_Brief_:
Your job with the data below is to output exactly the lines from the one holding "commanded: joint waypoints" down to the one holding "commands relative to", both included, and no others.

>>>>>

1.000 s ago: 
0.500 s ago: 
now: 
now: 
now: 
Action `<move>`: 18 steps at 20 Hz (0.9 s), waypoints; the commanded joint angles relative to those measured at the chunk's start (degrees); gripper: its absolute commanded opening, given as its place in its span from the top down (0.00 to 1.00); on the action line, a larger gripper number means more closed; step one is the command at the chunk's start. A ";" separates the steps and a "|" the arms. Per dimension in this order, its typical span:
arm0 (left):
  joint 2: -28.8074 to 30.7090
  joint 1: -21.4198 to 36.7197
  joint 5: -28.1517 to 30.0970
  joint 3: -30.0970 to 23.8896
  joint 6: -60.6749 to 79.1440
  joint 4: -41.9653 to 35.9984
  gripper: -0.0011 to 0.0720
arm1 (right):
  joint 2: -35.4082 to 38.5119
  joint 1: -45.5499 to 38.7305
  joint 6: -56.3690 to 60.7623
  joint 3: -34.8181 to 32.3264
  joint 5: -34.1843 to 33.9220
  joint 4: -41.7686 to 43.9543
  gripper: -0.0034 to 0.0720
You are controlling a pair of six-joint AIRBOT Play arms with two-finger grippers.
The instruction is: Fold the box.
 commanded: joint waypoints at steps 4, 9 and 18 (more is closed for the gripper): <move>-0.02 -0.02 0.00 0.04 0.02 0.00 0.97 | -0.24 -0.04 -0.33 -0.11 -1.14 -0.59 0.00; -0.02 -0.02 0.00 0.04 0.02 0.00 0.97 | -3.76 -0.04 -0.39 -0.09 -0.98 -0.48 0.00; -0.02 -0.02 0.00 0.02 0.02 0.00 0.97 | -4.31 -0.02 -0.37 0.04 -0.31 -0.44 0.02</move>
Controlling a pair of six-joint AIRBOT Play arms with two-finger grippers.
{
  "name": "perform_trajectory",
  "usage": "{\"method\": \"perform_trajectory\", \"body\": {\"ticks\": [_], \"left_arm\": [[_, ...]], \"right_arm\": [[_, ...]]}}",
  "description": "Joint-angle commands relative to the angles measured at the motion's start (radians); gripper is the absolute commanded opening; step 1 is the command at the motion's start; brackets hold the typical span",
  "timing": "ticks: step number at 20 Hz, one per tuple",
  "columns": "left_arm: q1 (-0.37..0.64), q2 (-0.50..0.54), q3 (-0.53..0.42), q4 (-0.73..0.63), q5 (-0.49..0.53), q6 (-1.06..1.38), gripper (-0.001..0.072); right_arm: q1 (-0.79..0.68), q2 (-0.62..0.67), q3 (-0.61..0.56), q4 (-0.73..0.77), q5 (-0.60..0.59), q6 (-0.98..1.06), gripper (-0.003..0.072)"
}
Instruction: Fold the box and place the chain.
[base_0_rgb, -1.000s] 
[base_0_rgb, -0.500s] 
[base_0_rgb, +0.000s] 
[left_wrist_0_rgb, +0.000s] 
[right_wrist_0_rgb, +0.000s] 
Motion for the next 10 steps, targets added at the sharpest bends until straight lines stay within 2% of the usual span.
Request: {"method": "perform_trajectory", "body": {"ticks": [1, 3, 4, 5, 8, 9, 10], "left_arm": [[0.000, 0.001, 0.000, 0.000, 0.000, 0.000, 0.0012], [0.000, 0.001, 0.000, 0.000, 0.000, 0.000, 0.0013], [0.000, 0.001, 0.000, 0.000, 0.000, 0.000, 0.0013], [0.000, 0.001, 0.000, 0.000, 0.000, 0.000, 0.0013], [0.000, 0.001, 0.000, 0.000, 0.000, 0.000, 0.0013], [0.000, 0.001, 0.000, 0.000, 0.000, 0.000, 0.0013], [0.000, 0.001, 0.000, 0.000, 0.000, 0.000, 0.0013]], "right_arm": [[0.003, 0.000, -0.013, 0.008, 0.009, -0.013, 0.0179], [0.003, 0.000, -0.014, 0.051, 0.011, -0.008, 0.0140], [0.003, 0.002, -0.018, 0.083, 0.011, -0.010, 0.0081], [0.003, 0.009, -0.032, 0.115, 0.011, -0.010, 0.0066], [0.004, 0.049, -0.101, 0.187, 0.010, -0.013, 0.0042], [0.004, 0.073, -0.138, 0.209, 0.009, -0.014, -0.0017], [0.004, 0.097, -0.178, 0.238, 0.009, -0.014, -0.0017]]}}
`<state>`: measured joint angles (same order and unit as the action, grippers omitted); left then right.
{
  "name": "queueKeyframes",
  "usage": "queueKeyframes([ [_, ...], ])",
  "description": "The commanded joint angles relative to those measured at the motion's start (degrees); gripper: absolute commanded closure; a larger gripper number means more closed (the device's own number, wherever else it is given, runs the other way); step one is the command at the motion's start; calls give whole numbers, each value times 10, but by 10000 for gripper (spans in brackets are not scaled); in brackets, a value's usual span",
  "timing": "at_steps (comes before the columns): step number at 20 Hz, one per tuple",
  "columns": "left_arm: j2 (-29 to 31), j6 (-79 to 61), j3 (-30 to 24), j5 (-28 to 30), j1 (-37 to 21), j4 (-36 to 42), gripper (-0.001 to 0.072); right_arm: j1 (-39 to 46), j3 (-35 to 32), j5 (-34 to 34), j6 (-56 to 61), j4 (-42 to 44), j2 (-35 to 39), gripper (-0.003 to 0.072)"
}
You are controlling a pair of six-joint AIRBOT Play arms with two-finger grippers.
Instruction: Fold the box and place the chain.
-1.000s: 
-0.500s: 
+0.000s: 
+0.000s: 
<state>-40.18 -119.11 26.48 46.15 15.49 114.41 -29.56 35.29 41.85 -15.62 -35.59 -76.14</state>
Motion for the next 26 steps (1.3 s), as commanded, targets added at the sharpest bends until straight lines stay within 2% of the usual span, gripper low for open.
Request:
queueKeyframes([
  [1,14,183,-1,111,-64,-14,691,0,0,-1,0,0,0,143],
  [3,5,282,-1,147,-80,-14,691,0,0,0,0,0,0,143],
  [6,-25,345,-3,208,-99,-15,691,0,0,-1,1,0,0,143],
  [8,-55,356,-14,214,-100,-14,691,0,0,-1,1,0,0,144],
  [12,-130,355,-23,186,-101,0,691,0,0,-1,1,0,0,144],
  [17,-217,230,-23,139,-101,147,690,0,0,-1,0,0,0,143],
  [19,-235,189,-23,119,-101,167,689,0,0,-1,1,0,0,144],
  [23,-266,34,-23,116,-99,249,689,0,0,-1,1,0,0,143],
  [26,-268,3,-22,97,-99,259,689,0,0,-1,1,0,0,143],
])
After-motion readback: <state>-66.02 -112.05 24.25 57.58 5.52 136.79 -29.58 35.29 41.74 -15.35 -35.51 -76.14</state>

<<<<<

_Exercise answer_:
 commanded: joint waypoints at steps 4, 9 and 18 (more is closed for the gripper): <move>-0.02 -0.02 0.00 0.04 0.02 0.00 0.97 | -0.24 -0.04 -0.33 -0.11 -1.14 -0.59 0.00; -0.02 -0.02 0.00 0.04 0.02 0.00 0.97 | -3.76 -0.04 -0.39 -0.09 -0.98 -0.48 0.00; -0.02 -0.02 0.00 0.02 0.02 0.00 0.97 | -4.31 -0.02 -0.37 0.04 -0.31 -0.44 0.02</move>
Controlling a pair of six-joint AIRBOT Play arms with two-finger grippers.
{
  "name": "perform_trajectory",
  "usage": "{\"method\": \"perform_trajectory\", \"body\": {\"ticks\": [_], \"left_arm\": [[_, ...]], \"right_arm\": [[_, ...]]}}",
  "description": "Joint-angle commands relative to the angles measured at the motion's start (radians); gripper is the absolute commanded opening; step 1 is the command at the motion's start; brackets hold the typical span",

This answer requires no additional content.